Assigned task: Give back the material word for word, every line included.

•••

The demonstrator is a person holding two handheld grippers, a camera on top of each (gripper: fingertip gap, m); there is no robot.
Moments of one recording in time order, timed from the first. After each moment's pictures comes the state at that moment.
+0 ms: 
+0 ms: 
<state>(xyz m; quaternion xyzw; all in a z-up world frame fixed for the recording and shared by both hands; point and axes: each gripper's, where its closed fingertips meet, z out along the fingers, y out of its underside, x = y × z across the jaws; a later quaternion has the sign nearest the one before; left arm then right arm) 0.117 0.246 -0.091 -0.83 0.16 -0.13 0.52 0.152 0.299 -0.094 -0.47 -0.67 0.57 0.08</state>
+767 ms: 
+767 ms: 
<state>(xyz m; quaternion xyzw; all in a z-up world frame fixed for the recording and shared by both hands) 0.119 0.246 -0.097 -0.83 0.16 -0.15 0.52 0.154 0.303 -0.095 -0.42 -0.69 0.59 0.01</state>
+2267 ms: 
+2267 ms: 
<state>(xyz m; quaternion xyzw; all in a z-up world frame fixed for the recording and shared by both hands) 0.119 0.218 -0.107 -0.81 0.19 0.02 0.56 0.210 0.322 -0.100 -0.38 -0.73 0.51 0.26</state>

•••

Output:
The demonstrator is a person holding two handheld grippers, a camera on top of each (gripper: fingertip gap, m); there is no robot.
Moments of one recording in time order, timed from the first. After each moment's pictures comes the state at that moment.
+0 ms: 
+0 ms: 
<state>(xyz m; quaternion xyzw; all in a z-up world frame fixed for the recording and shared by both hands; point and axes: each gripper's, where its closed fingertips meet, z out along the fingers, y out of its underside, x = y × z across the jaws; a later quaternion has the sign nearest the one before; left arm then right arm) 0.117 0.246 -0.091 -0.83 0.16 -0.13 0.52 0.152 0.299 -0.094 -0.47 -0.67 0.57 0.08</state>
+767 ms: 
+767 ms: 
<state>(xyz m; quaternion xyzw; all in a z-up world frame fixed for the recording and shared by both hands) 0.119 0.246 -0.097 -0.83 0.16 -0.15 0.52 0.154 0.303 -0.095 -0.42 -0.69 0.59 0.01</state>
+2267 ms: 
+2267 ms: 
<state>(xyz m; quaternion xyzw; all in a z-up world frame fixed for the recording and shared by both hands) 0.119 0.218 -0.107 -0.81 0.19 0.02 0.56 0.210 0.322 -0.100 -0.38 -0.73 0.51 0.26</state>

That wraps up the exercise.